Por supuesto, lo primero que hago es recordar la Receta para hacer una naranja, el jugoso poema de José Joaquín Antonio Peñalosa: "Contrátese a la primavera/ para que diseñe los azahares,/ es tan imaginativa la modista en velos nupciales,/ sólo que trabaja unos días al año./ Los dedos de la lluvia/esparzan dos cucharaditas de azúcar,/ esponje el aire los gajos de la cúpula,/ se desentienda el sol de todo el universo/ para teñirle la piel con sus pinceles especializados en rojos,/ añádase el barniz del otoño para sellar los poros,/ qué envidia del pop-art y las naturalezas muertas./ No toques aún esa naranja,/ ponte primero de rodillas y adora como los ángeles,/ fue hecha para ti en exclusiva,/ para nadie más/ como un pequeño inmenso amor/ que se cae de maduro,/ que se entrega redondo".
Sería fácil, mutatis mutandis, reescribir esta maravilla para la sandía; pero delego ese trabajo en la sensibilidad de mis lectores; y me pongo a pensar en la madre de la niña y en su papel en la receta.
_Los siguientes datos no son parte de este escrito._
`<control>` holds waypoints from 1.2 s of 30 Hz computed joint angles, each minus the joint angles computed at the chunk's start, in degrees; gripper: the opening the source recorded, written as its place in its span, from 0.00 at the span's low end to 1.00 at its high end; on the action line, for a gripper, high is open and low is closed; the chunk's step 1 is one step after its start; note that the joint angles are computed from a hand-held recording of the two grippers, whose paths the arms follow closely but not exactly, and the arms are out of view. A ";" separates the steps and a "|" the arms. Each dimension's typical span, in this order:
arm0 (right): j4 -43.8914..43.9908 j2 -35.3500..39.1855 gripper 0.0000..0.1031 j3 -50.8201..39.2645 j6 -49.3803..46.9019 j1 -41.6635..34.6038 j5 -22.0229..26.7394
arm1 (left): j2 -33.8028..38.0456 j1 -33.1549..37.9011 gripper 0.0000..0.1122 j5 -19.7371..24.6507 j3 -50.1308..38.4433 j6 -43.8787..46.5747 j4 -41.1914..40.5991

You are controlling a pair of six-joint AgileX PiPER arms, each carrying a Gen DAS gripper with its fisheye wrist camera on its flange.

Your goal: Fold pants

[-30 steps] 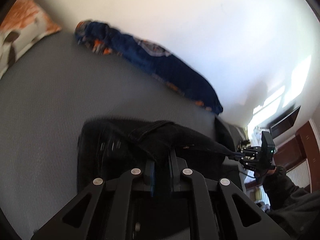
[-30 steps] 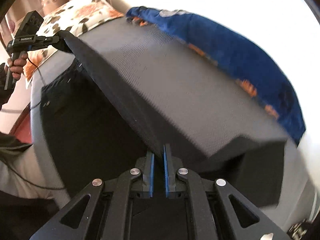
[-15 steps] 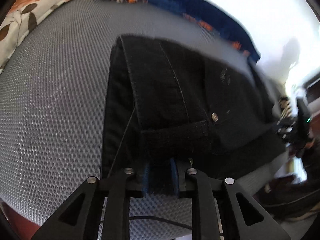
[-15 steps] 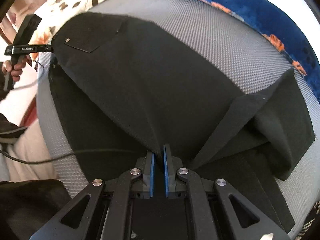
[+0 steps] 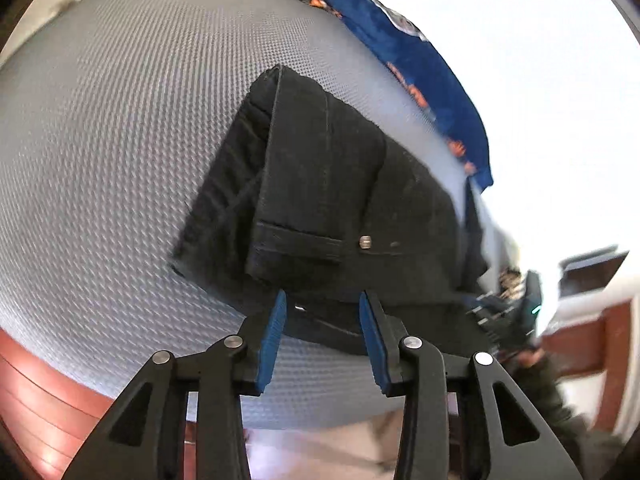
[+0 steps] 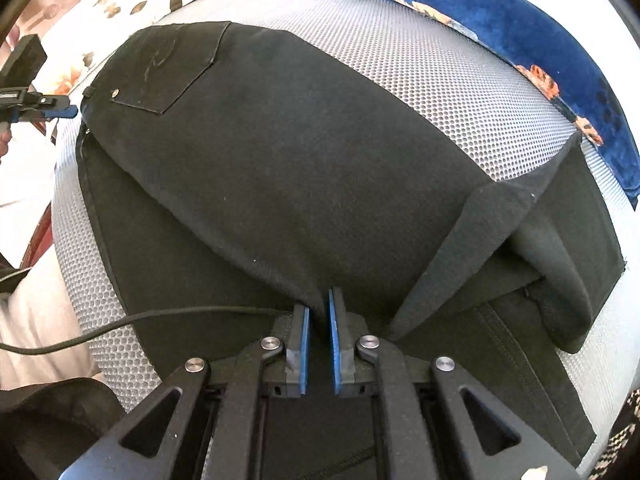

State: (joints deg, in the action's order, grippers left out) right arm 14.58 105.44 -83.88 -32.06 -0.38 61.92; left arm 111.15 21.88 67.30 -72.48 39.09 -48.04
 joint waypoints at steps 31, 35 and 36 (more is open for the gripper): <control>1.53 -16.96 0.07 17.27 2.77 5.44 0.89 | 6.24 -10.14 0.17 -6.68 -11.35 -10.14 14.67; 3.47 -15.96 0.07 18.35 4.26 4.39 -0.67 | 1.66 -14.50 0.20 -15.35 -3.74 -9.71 13.97; 3.80 -15.80 0.08 18.03 4.39 4.09 -0.09 | 0.73 -14.50 0.22 -16.17 -2.41 -9.74 13.13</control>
State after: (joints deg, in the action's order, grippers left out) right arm 18.38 89.65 -65.85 -27.67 3.71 61.83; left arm 111.89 7.37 51.13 -74.89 29.35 -34.91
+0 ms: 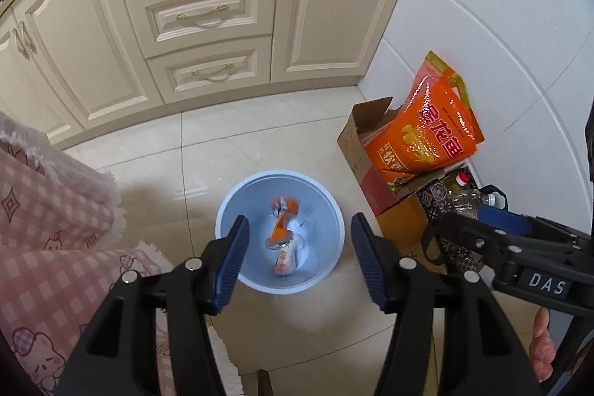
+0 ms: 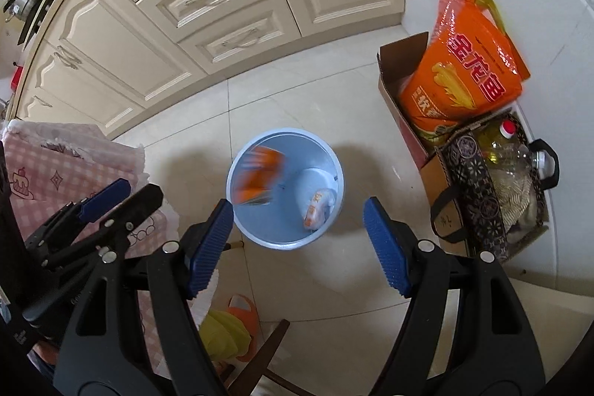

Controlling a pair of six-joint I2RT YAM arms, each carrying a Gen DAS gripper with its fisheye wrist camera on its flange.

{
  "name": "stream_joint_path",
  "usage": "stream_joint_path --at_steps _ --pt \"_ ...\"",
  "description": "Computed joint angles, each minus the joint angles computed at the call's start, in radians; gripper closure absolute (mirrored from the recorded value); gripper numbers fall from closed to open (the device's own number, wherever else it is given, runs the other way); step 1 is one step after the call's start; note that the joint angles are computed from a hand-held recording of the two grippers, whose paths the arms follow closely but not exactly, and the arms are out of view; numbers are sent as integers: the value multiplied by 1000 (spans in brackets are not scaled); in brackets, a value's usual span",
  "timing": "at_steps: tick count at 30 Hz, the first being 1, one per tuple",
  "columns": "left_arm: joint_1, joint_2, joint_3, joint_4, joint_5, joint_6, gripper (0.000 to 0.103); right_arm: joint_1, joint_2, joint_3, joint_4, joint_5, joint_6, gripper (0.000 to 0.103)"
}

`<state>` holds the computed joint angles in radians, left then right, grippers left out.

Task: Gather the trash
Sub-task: 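Open the left tool and right tool to drop both items into the bucket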

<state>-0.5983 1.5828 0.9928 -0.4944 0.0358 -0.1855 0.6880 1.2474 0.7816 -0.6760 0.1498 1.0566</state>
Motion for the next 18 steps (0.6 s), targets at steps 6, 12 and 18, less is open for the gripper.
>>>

Porque fue a comprar la sandía, con el calor que hace, y la metió en la nevera, con lo que cuesta encajar una sandía en una nevera; la cortó luego con cariño geométrico; y con dedos de lluvia la dejó caer sobre la fuente. Además, ha educado a los niños en el gusto por la fruta y también en el agradecimiento y en saber ver la mano del amor detrás de cada bocado. Con un pincel de otoño, invierno, primavera y verano, sin vacaciones, ha esparcido el barniz de la buena educación, que tanta falta hace para disfrutar a fondo de la vida.
Tengo la réplica y la receta, pero cuando voy a darlas, han terminado su sandía y el tema ha cambiado. No quiero interrumpir ni dar marcha atrás a la conversación. Me concentro en mi plato, que están todos esperándome; y lo escribiré aquí, para que un día mi hija lo lea y vuelva a dar las gracias a su madre, experta cocinera de sandías, sin admitir ya sus humildades excesivas.